Suppose we have a Laravel project that includes a specific instruction to display both build status and code coverage report as badges in the readme.md file. The following illustration shows what we will accomplish by the end of this shot.
If you haven’t already, the first thing you need to do is to move over to Travis and log into your GitHub account. Once you’ve logged in, hit the “Add New Repository” button to activate your repo. Repeat this procedure at Coveralls.io.
Luckily for us, Laravel comes shipped with PHPUnit.
This tutorial assumes you have some tests written already. If you don’t, you can simply check out the Laravel docs for writing tests.

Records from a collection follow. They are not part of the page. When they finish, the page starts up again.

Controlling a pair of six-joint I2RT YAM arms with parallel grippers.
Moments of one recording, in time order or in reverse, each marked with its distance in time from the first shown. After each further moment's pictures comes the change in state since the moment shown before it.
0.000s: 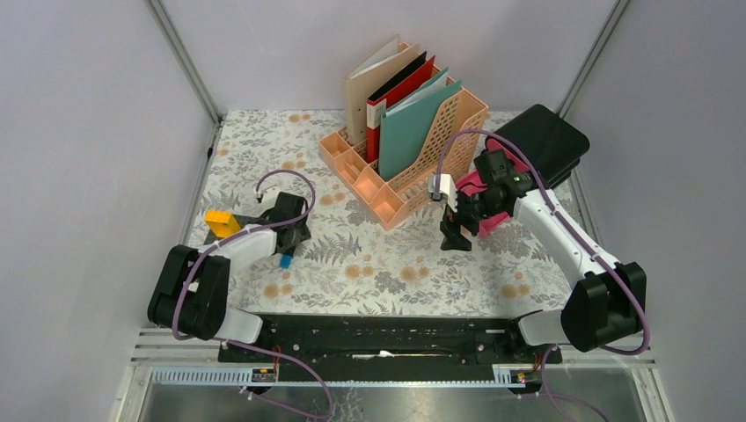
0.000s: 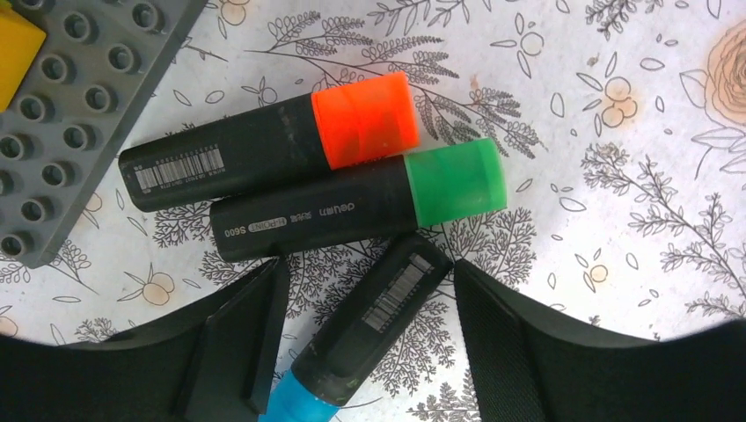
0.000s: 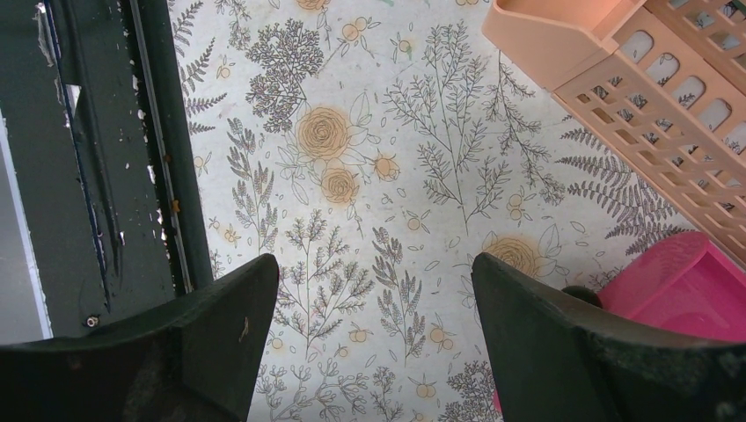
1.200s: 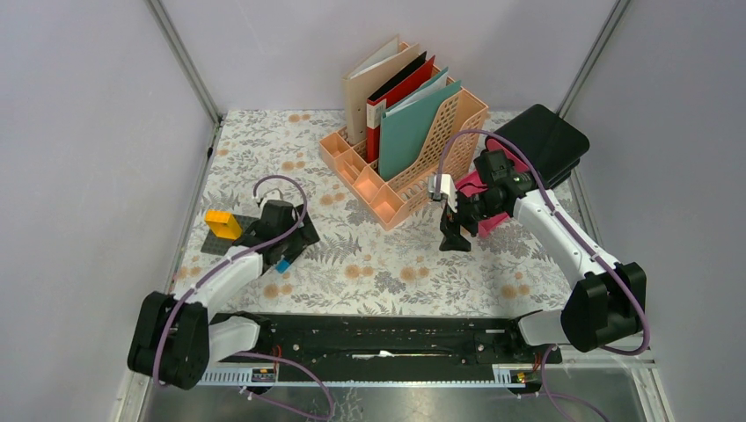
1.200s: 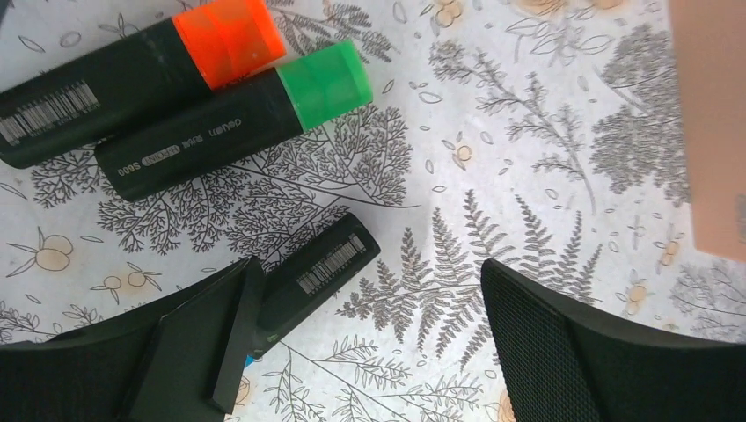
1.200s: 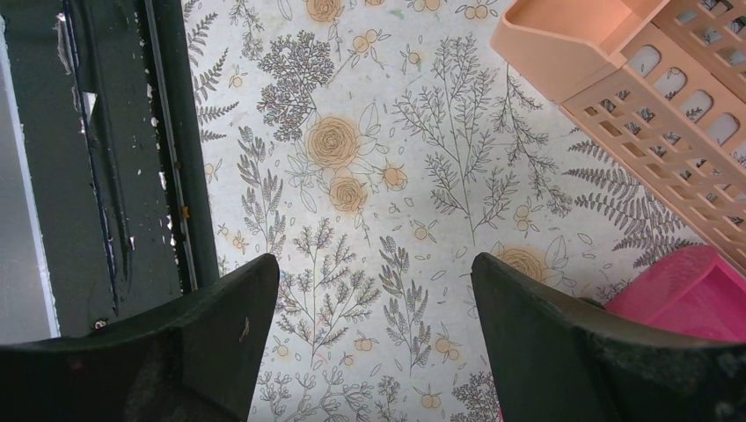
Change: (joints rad) left arm 0.008 -0.226 -0.095 0.026 0.258 0.025; right arm -0.001 -0.002 -0.005 0.002 -0.027 -0.002
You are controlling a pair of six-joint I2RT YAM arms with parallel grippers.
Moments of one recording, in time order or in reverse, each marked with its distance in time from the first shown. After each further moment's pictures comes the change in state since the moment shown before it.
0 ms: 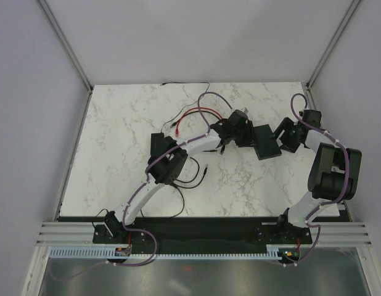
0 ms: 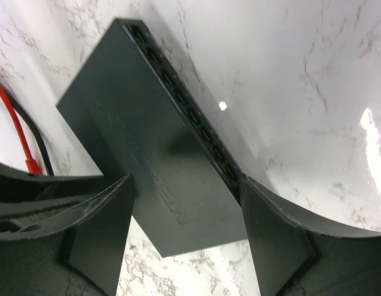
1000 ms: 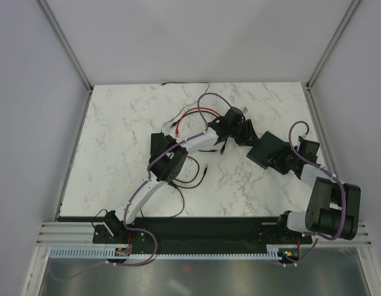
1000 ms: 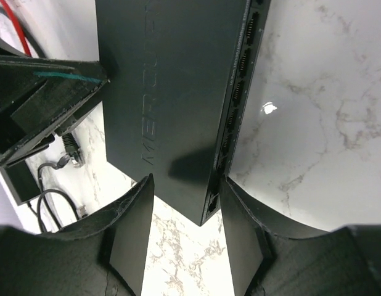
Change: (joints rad) left arm 0.041 0.080 0.072 0.055 0.207 -0.026; right arm -0.007 -0.362 -0.509 0.252 -0.097 0.172
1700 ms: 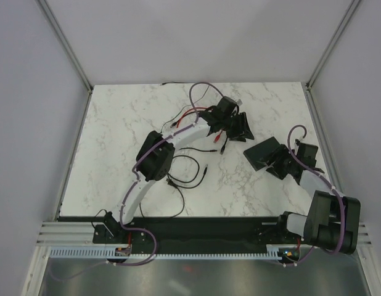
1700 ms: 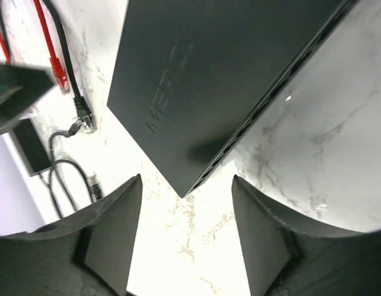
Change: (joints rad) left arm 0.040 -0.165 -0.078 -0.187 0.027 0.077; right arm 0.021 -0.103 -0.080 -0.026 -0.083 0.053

We’re also going to install Coveralls, which we’ll use to host the coverage report. We can simply require it:
composer require php-coveralls/php-coveralls
Or, we can add the following line to the require
block of your composer.json file.
"php-coveralls/php-coveralls": "^1.1"
We will now proceed to create a Travis configuration file (.travis.yml
) at the root of our Laravel project to set up Travis CI. We will also create a .coveralls.yml
, which will be used to set up the path to our clover.xml
.
Here’s what my .travis.yml
looks like. I set the language, the version of PHP, and tell it which additional script to run.
language: php
php:
- 7.3
- 7.4
os: linux
before_script:
- rm -rf composer.lock
- composer install
- cp .env.example .env
script:
- mkdir -p build/logs
- vendor/bin/phpunit -c phpunit.xml
after_success:
- travis_retry php vendor/bin/coveralls
# or enable logging
- travis_retry php vendor/bin/coveralls -v
Here’s what my .coveralls.yml
looks like. I assume your phpunit.xml
saves its clover.xml
at the build/logs
path.
coverage_clover: build/logs/clover.xml
json_path: build/logs/coveralls-upload.json
service_name: travis-ci
To further clarify, this is what my phpunit.xml
and .env.example
files look like:
<?xml version="1.0" encoding="UTF-8"?>
<phpunit backupGlobals="false"
backupStaticAttributes="false"
bootstrap="vendor/autoload.php"
colors="true"
convertErrorsToExceptions="true"
convertNoticesToExceptions="true"
convertWarningsToExceptions="true"
processIsolation="false"
stopOnFailure="false">
<testsuites>
<testsuite name="Unit">
<directory suffix="Test.php">./tests/Unit</directory>
</testsuite>
<testsuite name="Feature">
<directory suffix="Test.php">./tests/Feature</directory>
</testsuite>
</testsuites>
<filter>
<whitelist processUncoveredFilesFromWhitelist="true">
<directory suffix=".php">./app</directory>
</whitelist>
</filter>
<logging>
<log type="coverage-html" target="tests/coverage" showUncoveredFiles="true" />
<log type="coverage-clover" target="build/logs/clover.xml"/>
</logging>
<php>
<env name="APP_ENV" value="testing"/>
<env name="DB_CONNECTION" value="sqlite"/>
<env name="BCRYPT_ROUNDS" value="4"/>
<env name="CACHE_DRIVER" value="array"/>
<env name="MAIL_DRIVER" value="array"/>
<env name="QUEUE_CONNECTION" value="sync"/>
<env name="SESSION_DRIVER" value="array"/>
</php>
</phpunit>
Here’s the code for both of the badges I used in my readme.md file. Both Travis and Coveralls will supply embed links for these.
Travis CI build badge
Coveralls code coverage badge
Once we push our code to GitHub with this setup, it should send the build off to Travis, and Travis should send the coverage off to Coveralls.